An essay by Amy Sue Nathan, author of The Glass Wives
As a young married mom, I spent a lot of time waiting. Waiting for the right time to have another baby (three and a half years after the first), waiting for another move to another city for my husband’s job (five interstate moves in nine years), waiting to make long-term friendships, go on vacations, buy a house, start our lives.
But, the problem was, our life had started. Sure, I’d lived in the moment—I have the scrapbooks to prove it. But we also spent an inordinate amount of time planning for the future instead of steeping ourselves in the present the way we could have. It was fun to drive around and look at houses, to envision a few thousand square feet of living space instead of eight hundred, and to imagine a minivan instead of a hatchback. It was exciting to pluck travel brochures from the clutches of fervent travel agents and it was reassuring to think about building friendships that would span decades when we’d not lived anywhere longer than four years, when letters were written by hand and long distance phone calls were expensive. So, we talked a lot about we would do when. We were eager for that part of our lives—the learning, growing, building part—the waiting part—to be over.
Because when that next point in our lives arrived, and I settled into the sofa that took eight weeks to be delivered and stared at the custom-made draperies (I waited twelve weeks for those), I wondered where the time had gone. It wasn’t a matter of time going quickly. I didn’t (and still don’t) subscribe to the tenant that time flies, but in my case, it simply vanished. I looked back over a part of my life that was scattered among time zones and state lines. I couldn’t fit it all together to make one clear picture about what those years were about. I was a stay-at-home mom and loved that, but our entire lives were centered on what was next. My past was all about waiting. Planning. Looking ahead. Was that the decade’s purpose? I couldn’t believe I’d spent ten years—TEN!—waiting for that day, that time, when we could hang photos on the walls with nails and plant perennials.
So that’s when the wait was over. Literally.
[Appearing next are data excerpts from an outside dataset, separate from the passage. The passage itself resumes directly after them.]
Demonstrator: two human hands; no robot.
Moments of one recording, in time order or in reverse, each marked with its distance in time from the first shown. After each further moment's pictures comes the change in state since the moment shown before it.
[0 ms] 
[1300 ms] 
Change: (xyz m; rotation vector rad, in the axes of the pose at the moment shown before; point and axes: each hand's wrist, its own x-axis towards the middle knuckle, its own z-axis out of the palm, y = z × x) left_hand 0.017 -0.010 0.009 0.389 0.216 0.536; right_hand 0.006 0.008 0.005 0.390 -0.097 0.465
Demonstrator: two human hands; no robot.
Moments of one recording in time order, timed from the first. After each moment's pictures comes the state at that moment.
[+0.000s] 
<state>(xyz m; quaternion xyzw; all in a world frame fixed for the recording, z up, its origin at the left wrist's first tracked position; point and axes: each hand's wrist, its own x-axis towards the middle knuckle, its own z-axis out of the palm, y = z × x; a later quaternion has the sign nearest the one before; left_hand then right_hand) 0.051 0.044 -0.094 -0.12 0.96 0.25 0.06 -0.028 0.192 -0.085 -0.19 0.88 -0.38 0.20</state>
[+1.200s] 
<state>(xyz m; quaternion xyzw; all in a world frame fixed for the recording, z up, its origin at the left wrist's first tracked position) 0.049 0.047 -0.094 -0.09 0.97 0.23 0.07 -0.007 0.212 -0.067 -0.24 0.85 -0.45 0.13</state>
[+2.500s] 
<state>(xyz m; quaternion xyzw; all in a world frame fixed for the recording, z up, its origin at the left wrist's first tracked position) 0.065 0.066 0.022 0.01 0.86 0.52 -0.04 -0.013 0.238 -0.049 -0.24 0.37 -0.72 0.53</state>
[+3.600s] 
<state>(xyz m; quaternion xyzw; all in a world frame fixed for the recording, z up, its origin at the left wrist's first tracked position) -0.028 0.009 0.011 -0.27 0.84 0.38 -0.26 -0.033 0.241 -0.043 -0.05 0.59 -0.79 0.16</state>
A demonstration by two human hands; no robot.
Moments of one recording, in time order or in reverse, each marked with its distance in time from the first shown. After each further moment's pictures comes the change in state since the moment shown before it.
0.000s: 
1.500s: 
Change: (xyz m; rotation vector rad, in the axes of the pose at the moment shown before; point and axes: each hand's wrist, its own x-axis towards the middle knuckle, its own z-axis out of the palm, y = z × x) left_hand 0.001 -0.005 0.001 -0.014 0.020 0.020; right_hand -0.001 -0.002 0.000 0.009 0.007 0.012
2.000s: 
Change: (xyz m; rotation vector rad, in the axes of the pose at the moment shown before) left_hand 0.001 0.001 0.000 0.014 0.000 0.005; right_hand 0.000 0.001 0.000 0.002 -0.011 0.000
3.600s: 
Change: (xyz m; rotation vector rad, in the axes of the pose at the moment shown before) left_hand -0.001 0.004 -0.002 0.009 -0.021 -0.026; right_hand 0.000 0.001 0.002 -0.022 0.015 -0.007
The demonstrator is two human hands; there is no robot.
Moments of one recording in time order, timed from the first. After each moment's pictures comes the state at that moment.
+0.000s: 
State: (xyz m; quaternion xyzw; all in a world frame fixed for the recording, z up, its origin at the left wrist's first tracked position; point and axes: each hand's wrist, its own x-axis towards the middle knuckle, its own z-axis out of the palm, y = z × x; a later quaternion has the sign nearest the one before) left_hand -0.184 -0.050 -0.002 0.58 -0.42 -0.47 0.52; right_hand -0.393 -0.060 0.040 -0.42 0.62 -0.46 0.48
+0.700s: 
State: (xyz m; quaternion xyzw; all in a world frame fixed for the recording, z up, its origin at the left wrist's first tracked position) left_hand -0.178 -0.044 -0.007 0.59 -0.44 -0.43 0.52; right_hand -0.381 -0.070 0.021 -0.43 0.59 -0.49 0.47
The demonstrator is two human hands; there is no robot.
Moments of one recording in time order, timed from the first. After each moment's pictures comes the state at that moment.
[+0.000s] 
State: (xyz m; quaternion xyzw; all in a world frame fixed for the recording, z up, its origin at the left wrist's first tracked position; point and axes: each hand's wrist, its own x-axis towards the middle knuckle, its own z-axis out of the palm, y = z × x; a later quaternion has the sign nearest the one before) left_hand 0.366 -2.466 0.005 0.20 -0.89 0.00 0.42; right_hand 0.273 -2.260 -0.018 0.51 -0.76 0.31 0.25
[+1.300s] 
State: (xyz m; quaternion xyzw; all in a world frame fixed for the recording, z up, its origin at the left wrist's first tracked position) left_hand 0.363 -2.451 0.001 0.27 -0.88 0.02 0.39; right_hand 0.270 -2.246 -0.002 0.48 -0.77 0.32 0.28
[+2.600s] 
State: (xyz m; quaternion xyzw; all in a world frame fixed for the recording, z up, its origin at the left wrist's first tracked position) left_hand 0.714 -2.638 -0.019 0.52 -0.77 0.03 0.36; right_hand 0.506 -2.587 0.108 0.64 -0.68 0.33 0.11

With that revelation I stopped waiting for whatever, or whoever, or wherever was next. From that moment on I nodded to the future with a kind, “see you soon,” but I focused only on the present. No matter what: no waiting. And when my kids were older and I was divorced, I carried this “no waiting” philosophy with me into a renewed career in writing.
Blogging and publishing articles and essays happened quickly. Then I hunkered down to write a novel. A novel for which I wanted an agent and a publisher. I knew that pursuing traditional publishing meant a lot of waiting. I also knew I didn’t want to wait to be published. Surely that would be counterproductive, being a writer who wouldn’t wait, since sometimes it seems like all writers do is wait. Writers are always waiting for inspiration or feedback. Sometimes simultaneously. Okay, usually simultaneously.
What I learned was not to let waiting overshadow everything else, not to let waiting lead. Therefore, I did not allow my goal of publishing a novel to interfere with my being a writer. I wasn’t going to wait around to be published to have being a writer only about being published, even though that was my ultimate goal. I’d already learned that reaching a destination can be a lot less fulfilling than planned, so I knew I had to enjoy the road it took to possibly get there.
The journey itself became the purpose.
For seven years, I was not only writing my novel and working toward publication, but making writer friends, participating in workshops, learning about publishing, blogging, writing short stories, dipping into social media. I enjoyed it all. I still do. It was (and is) all worthy of my time and energy on its own, even if none of it led to being a published author. And that was the key for me. No matter what, every moment was valuable on its own merit. It’s like enjoying every meal, not just the special ones that end with cake (although those are fabulous).
It’s true that writing for publication can be all encompassing. Revisions and rejections can be blinding. Had I not been more focused on what I was doing than where I was heading, I would have given up. I submerged myself in something I loved and learned a lot. Did I pace sometimes? Sure. Get annoyed with rejections and no responses and thwarted deadlines? Absolutely! But, had I not signed with an agent or sold The Glass Wives I’d never have regretted anything I’d done, or the time I’d spent along the way. I’d have been disappointed. Maybe even annoyed. Sad perhaps. Even a little disillusioned. But as a cautious optimist with a cynical streak, I’d have been okay. I was accomplished in what I had gained—knowledge, skills, friendship.
Most importantly, I never felt at any time like I was simply waiting to be published because the process became as important as the published book. And it still is.
For me, it has to be.
Amy Sue Nathan lives and writes near Chicago where she hosts the popular blog, Women's Fiction Writers. She has published articles in Huffington Post, Chicago Tribune and New York Times Online among many others. Amy is originally from Philadelphia and graduated with a degree in Journalism from Temple University. She is the proud mom of a son and a daughter in college, and a willing servant to two rambunctious rescued dogs.